Difference between revisions of "Part:BBa K2505030"

Revision as of 19:50, 31 October 2017

Ptet-rbs-traI (K34G)-tt

Sequence and Features

This part constitutively produces C8. We introduced point mutation to traI gene, the productivity of C8 was improved by x fold. We introduced this part to E. coli then E. coli could produced enough C8 to induce transcription of human cells.

Characterization and improvement

Quorum sensing is the cell-to-cell communication system used by a variety of bacteria. Signal molecules used in quorum sensing are chemically diverse, and the acyl-homoserine lactone (AHL)-type molecules are the most studied and employed ones in synthetic biology. luxI (Vibrio fischeri) and traI (Agrobacterium fumigatus) encode the AHL synthases for 3OC6HSL and 3OC8AHL, respectively. Chemical structures of these molecules are shown in Fig. 1.

The luxR gene of V. fischeri encodes intracellular receptor for 3OC6HSL.The complex of LuxR and 3OC6HSL binds to the responsive promoter, Plux, and activates transcription of downstream genes. Note that the luxI gene is one of such downstream genes. A similar mechanism is present for 3OC8HSL that is produced in A. fumigatus, and in this case, the receptor is encoded by the traR gene. Therefore, for both cases, the positive feedback loop of transcription is formed, and when the concentration of AHLs exceeds a threshold level, specific transcription is induced rapidly. As a consequence, bacterial cells can sense their population density and carry out cell-density specific behaviors such as luminescence emission and pathogenicity exerting.
In a previous study, AHL-inducible eukaryotic gene expression system was developed based on TraR (1). In this system, expression from the eukaryotic promoter (CMV minimal promoter) is induced only in the presence of 3OC8HSL. Therefore, we chose 3OC8HSL as a signal molecule and tried to make E. coli cells produce 3OC8HSL.

Result

Figure 1: 3OC8HSL production of TraI wild type and mutant
Sender E. coli were grown at 37℃ in liquid LB medium with 1μM of SAM.

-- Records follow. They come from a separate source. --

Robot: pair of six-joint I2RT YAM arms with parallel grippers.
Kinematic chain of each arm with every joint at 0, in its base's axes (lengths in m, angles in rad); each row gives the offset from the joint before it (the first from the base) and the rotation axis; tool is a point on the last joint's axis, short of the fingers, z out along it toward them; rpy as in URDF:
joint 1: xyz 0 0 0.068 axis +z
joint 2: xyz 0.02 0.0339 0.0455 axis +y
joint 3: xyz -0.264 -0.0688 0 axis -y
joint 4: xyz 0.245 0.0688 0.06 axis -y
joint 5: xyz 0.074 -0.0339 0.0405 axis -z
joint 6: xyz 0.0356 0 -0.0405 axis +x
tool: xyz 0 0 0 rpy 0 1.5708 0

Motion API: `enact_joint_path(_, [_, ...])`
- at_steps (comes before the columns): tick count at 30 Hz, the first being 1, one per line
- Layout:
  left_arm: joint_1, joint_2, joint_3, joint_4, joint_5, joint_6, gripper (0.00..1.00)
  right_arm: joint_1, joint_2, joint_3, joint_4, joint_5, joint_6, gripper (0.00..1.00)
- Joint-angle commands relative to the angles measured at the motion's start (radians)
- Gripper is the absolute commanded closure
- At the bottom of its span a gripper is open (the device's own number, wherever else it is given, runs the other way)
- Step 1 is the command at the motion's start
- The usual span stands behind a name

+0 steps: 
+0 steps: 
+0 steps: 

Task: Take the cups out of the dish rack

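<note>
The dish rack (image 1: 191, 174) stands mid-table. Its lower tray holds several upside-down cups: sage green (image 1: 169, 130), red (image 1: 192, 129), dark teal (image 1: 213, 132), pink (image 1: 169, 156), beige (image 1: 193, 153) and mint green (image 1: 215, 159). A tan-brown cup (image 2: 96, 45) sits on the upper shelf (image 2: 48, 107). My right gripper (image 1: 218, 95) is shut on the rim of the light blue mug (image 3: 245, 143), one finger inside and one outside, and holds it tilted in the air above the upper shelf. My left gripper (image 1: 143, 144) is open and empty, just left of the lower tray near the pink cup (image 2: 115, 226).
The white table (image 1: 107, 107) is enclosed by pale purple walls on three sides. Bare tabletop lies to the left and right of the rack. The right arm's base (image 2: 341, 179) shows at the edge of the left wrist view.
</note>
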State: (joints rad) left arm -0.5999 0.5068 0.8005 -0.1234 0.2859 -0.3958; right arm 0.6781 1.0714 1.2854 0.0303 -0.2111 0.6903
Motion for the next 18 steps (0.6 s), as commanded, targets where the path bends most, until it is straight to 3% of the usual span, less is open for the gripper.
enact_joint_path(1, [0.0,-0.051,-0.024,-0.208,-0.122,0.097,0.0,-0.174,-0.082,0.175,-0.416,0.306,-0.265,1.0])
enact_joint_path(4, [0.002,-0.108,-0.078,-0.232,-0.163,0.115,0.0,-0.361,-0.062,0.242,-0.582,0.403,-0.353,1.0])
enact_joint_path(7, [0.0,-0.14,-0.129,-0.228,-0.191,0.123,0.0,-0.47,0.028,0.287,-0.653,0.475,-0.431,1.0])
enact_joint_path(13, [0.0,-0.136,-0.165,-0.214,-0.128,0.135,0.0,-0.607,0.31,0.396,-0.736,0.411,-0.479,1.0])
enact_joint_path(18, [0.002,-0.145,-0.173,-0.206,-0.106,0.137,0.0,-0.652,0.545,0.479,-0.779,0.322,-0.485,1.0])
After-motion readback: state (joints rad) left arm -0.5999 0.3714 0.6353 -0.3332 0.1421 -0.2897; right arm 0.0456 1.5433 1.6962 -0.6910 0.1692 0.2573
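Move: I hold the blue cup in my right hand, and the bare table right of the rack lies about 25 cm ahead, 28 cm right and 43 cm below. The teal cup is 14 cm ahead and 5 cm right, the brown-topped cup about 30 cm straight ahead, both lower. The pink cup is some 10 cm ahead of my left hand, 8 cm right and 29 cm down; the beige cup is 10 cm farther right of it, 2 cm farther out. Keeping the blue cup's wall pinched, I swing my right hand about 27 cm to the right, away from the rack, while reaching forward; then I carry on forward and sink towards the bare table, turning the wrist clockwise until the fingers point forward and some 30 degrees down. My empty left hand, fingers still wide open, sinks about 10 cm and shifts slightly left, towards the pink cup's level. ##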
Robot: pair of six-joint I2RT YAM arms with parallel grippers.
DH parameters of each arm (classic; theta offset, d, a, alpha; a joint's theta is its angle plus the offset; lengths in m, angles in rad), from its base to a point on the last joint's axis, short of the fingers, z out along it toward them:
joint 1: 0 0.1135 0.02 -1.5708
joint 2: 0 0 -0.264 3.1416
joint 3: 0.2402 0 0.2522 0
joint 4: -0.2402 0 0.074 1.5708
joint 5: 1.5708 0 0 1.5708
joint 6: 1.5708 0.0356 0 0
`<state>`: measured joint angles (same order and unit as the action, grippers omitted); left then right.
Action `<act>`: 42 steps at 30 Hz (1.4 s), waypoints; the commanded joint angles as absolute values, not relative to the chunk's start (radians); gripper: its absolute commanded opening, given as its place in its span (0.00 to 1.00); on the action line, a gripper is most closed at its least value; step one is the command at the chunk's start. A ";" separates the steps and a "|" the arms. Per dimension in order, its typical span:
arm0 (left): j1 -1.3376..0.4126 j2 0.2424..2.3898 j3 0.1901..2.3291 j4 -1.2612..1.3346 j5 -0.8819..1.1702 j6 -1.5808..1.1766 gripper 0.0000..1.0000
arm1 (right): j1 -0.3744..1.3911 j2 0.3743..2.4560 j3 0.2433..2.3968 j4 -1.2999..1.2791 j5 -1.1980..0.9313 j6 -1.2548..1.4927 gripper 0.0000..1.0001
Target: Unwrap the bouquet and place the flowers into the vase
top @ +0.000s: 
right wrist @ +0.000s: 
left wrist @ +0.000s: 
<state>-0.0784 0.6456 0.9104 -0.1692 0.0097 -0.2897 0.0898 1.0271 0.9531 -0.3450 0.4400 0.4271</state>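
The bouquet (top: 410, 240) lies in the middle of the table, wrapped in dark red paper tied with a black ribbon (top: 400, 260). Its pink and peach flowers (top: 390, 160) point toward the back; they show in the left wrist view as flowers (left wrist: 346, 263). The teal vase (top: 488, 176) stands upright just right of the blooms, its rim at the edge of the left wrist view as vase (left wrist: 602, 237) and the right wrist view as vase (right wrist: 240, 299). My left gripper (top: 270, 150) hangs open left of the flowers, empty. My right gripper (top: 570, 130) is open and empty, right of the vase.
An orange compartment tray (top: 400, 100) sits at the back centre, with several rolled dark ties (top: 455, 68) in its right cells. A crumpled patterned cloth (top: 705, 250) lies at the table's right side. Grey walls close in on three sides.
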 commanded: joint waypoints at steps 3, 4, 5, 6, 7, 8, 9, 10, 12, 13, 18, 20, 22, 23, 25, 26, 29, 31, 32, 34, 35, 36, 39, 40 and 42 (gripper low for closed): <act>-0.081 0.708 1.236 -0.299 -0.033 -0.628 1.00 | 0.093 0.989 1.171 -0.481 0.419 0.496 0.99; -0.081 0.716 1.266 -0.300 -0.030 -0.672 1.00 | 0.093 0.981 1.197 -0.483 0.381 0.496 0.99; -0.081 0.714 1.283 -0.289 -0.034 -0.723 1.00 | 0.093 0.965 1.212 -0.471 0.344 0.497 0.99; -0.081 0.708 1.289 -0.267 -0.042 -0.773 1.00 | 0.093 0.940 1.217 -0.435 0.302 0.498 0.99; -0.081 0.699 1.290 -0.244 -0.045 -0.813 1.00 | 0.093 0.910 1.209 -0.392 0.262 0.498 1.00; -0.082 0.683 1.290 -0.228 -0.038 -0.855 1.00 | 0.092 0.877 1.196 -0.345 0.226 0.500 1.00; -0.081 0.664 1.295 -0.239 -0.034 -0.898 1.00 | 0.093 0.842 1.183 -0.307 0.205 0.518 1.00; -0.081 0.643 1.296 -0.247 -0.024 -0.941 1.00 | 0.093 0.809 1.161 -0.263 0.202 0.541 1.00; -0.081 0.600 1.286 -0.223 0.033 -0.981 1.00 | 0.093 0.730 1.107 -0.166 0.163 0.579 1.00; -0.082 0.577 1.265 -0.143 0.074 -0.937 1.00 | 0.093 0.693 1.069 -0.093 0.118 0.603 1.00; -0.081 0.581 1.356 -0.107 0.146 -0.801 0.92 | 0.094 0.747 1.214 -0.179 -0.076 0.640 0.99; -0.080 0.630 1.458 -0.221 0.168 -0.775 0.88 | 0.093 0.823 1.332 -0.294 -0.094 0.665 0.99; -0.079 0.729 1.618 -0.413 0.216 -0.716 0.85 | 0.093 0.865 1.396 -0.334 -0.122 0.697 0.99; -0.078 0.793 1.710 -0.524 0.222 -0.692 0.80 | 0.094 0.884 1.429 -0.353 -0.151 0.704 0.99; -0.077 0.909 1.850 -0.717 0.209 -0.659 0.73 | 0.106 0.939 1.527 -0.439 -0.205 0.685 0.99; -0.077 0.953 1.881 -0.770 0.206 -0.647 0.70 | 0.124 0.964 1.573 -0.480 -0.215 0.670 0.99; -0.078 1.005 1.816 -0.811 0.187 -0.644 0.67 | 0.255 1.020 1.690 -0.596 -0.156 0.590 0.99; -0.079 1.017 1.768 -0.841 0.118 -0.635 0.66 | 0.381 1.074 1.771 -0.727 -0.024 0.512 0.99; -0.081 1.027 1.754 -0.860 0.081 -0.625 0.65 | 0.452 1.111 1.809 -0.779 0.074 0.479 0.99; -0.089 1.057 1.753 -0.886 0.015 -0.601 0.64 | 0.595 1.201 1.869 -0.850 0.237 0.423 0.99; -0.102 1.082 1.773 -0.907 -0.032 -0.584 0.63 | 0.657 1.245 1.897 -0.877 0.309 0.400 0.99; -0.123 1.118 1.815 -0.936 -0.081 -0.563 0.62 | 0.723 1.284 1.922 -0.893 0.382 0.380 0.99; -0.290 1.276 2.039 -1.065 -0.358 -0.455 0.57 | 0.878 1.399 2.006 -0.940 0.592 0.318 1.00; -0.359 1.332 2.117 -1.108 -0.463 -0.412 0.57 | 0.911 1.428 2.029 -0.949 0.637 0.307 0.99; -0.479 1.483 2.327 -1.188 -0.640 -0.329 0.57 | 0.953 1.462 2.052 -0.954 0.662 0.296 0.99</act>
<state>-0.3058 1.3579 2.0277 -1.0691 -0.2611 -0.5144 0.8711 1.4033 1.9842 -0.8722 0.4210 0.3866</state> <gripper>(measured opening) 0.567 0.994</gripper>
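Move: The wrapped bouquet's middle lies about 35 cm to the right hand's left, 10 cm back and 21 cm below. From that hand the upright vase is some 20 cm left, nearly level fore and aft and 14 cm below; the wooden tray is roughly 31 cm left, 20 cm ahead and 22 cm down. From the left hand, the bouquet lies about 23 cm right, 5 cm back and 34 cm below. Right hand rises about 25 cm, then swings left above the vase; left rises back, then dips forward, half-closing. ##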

The result of C8 production using the TraI wild-type and the mutants is shown in Figure 1. The RFU value of the TraI-K34G-expressing cells was about 3-fold higher than that of the TraI-expressing cells. E. coli introduced empty vector was used as Negative Control. Other mutant didn’t show improvement of 3OC8HSL production. When these RFU values were converted to 3OC8HSL concentrations using the calibration curve obtained in the reagent assay (see the TraI Assay), they were calculated as 28 nM and 42 nM, respectively.

Discussion

In the previous study, it was considered that the E34G mutation of LuxI most likely enhances the interactions between the enzyme and the acyl-ACP substrate. Therefore, we thought that K34G mutation of TraI also has the same effect. It was also showed that the MG1655hapB strain produced more C8 than the DH5α strain. We speculate that the difference in permeability of hydrophobic compounds through the cell membrane is the main reason for this result. Taken together, we conclude that increasing the productivity of C8 at 37℃ was successful. Notably, generation and functional identification the mutant traI gene (TraI-K34G) meet the medal criteria of ”parts improvement”, because the wild-type traI parts was registered in iGEM parts collection earlier. However, further improvement of C8 production is necessary to transmit the signal from bacteria to mammalian cells. Such improvement is possible through tuning the experimental conditions further.

Material and Method

Supernatant assay The procedure is the same as that described in the previous wiki page (TraI assay) except that (i) cells were cultured only at 37, (ii) 1 mM of SAM was added to the culture medium at the step1, and (iii) two strains (DH5α, MG1655hapB) was used.